What is expected:
A verbatim copy of the data below is the required output.

------------------------------------------------------------

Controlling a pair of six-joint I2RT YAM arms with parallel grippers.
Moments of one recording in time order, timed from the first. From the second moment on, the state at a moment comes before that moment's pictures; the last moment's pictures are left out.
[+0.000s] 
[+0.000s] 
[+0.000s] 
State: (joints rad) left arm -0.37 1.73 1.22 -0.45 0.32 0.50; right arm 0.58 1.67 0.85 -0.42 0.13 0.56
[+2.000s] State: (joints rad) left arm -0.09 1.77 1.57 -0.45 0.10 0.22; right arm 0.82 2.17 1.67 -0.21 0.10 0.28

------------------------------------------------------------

Response below:
Controlling a pair of six-joint I2RT YAM arms with parallel grippers.
Moments of one recording in time order, timed from the first. From the second moment on, the state at a moment comes before that moment's pictures; the last moment's pictures are left out.
[+0.000s] 
[+0.000s] 
[+0.000s] 
State: (joints rad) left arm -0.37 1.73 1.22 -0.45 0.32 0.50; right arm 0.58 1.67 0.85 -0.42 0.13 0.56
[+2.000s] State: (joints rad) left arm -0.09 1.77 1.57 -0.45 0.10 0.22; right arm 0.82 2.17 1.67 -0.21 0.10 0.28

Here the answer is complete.